ONB : Pouvez-vous décrire les avantages de faire des affaires depuis le Nouveau-Brunswick, surtout en lien avec l’IdO

Picot : Le premier avantage est la qualité de vie. Je suis né et j’ai grandi au Nouveau-Brunswick, et je n’ai jamais songé à partir. J’aime vivre ici et j’ai une carrière enrichissante en TI.

Du point de vue des affaires, le Nouveau-Brunswick offre un avantage unique dans le milieu émergent d’IdO industriel. Notre communauté de TI est solide et innovatrice. Elle a été mise en place au cours des 20 à 25 dernières années, mais nous avons aussi un énorme héritage et un savoir-faire en lien avec les industries des ressources et de la fabrication. L’IdO industriel consiste à réunir ces deux mondes afin d’améliorer l’efficience d’un procédé ou d’une opération, et peut-être même révolutionner ce procédé ou cette opération. Il s’agit de la convergence de la technologie opérationnelle (TO) et de la TI. Par exemple, les fabricants se servent du logiciel Eigen pour optimiser l’utilisation des ressources et des matières premières. De cette façon, ils peuvent réduire le gaspillage et les déchets du procédé de production, par le recours à un contrôle de la qualité automatisé.
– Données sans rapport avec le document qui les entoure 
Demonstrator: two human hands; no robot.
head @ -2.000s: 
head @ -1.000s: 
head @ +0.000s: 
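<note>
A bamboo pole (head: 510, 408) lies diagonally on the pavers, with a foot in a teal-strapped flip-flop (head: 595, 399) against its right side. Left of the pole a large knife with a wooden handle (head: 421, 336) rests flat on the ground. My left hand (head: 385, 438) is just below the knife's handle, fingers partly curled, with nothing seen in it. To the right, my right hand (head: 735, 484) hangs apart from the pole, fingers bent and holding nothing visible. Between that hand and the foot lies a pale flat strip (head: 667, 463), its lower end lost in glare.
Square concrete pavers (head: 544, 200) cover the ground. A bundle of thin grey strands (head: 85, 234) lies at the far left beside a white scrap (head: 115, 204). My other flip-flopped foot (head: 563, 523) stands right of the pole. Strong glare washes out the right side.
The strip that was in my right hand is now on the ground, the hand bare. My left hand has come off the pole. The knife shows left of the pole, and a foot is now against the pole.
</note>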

Nous tirons parti des connaissances et du savoir-faire dont nous disposons pour concevoir des solutions novatrices qui sont exportables et qui ont une influence sur la scène mondiale.
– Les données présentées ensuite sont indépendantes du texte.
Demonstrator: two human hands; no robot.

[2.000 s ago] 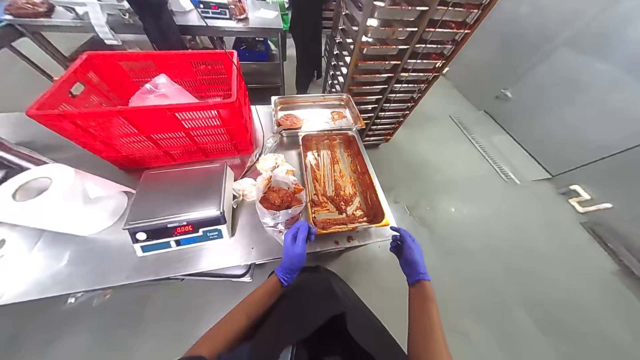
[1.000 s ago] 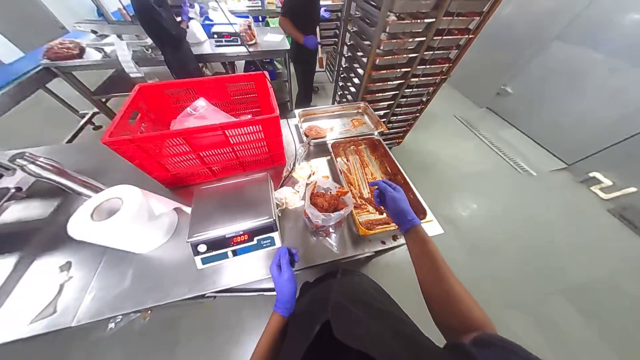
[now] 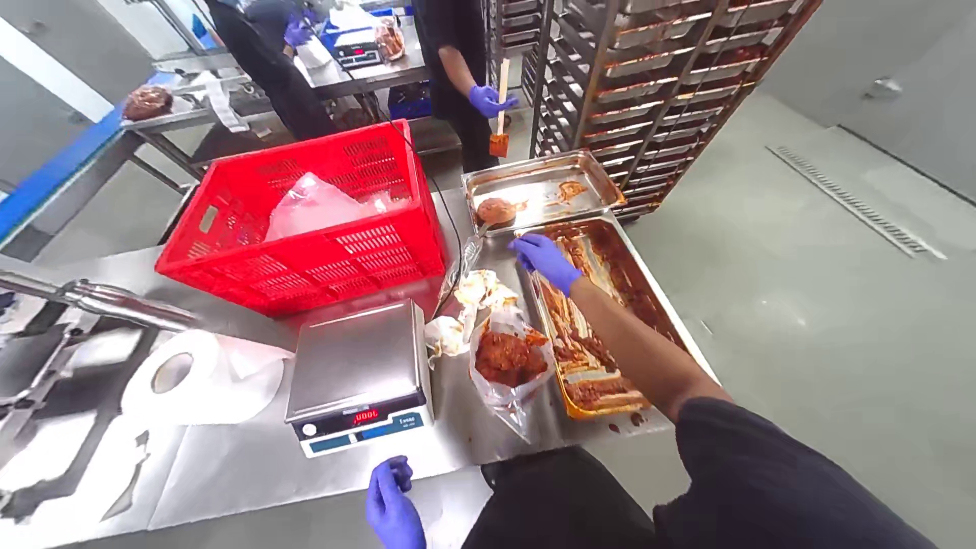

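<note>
My right hand (image 3: 546,261), in a purple glove, is over the far left corner of a sauce-smeared steel tray (image 3: 663,305); whether it touches or grips anything is unclear. My left hand (image 3: 393,503), also gloved, hangs at the table's front edge below the digital scale (image 3: 358,364), fingers curled, with nothing visible in it. Between scale and tray stands an open clear plastic bag of red marinated food (image 3: 511,358), beside crumpled stained paper or cloth (image 3: 450,335). Behind the smeared tray, a second steel tray (image 3: 545,191) holds a sauce-covered ladle or scoop (image 3: 497,211).
A red plastic crate (image 3: 305,267) with a plastic bag stands behind the scale. A white paper roll (image 3: 202,377) lies left. Beyond the trays is a tall tray rack (image 3: 648,91). Two people work at the back; one holds a sauce-coated spatula or brush (image 3: 499,114).
My right hand has moved from beside the near right tray corner, over the tray, to its far left corner. My left hand has left the bag's side for the table edge by the scale.
</note>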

OONB : Avant de vous joindre à Eigen, vous avez travaillé avec d’autres jeunes entreprises techniques du Nouveau-Brunswick qui ont connu du succès, notamment Radian6. Quels conseils donneriez-vous aux fondateurs d’entreprises et aux entrepreneurs potentiels?

Picot : Ne vous entichez pas de vos solutions. Faites preuve de patience et tentez de déterminer le problème de même que les inconvénients réels du client.

Parmi les choses intéressantes que je fais, j’entre dans le feu de l’action. En effet, je mets un casque de protection et des chaussures à embout d’acier, puis je me promène dans l’usine, je parle aux opérateurs et j’apprends ainsi ce qui se passe au cœur de l’entreprise, où se trouvent les employés et les machines. J’ai ainsi l’heure juste. Le milieu du développement de logiciels respecte des concepts comme « mobile en premier » ou « API-first » afin d’accorder la priorité à la conception. Les membres d’Eigen doivent constamment prioriser « l’usine » au cœur de nos activités de conception. Il s’agit de bien comprendre le problème avant de s’aventurer trop loin dans les étapes du développement d’une solution.